Find more posts tagged with

Sort by:
1 - 3 of 31
    User: "homburg"
    New Altair Community Member
    Hi duygu,

    have already installed the text mining extension? If yes you will find an operator called "Data to Documents" which can be used to migrate an example set to a document object. But to answer your question, currently there is no option to parse rtf code directly in RapidMiner. Maybe you'll find some library or scripting tool you can pipe your data through. What you could try to get the text content from your input is to filter the rtf code via regular expressions (using "Replace" or "Replace Token" operator) with a search pattern like this:
    [tt]\{\*?\\[^{}]+}|[{}]|\\\n?[A-Za-z]+\n?(?:-?\d+)?[ ]?[/tt]
    Since text mining is a rather complex topic it may be a good idea to take a closer look at some useful introduction videos. A video which shows how to classify texts dealing with different topics can be found here:
    http://rapidminerresources.com/index.php?page=text-mining-3
    In addition to that Neil McGuigan produced a great series of videos dealing with RapidMiner and Text-Mining which are available via his blog:
    http://vancouverdata.blogspot.de/2010/11/text-analytics-with-rapidminer-loading.html shows the first one of the series.

    Cheers,
    Helge
    User: "duygu"
    New Altair Community Member
    OP
    Yes, i already tried "Data to Documents" but i have never thought about reguler expressions. I'm going to try it now.

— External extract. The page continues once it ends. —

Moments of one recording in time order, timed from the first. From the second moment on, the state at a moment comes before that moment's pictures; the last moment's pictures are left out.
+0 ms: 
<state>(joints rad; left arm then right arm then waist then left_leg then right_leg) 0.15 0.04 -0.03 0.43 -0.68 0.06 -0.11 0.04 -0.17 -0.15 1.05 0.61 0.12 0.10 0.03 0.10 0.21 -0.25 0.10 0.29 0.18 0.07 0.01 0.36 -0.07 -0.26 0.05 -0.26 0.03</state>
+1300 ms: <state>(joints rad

    Yeah, Neil McGuigan's site really helpful :D

    Thank you!
    User: "duygu"
    New Altair Community Member
    OP
    I couldnt do it with a regular expression because i couldnt decide what to replace with regular expression. So I try to coopy my document into a file (with WriteDocument operator) but now i cant see all the content in document. I just can see a few lines even though the document is 27 MB.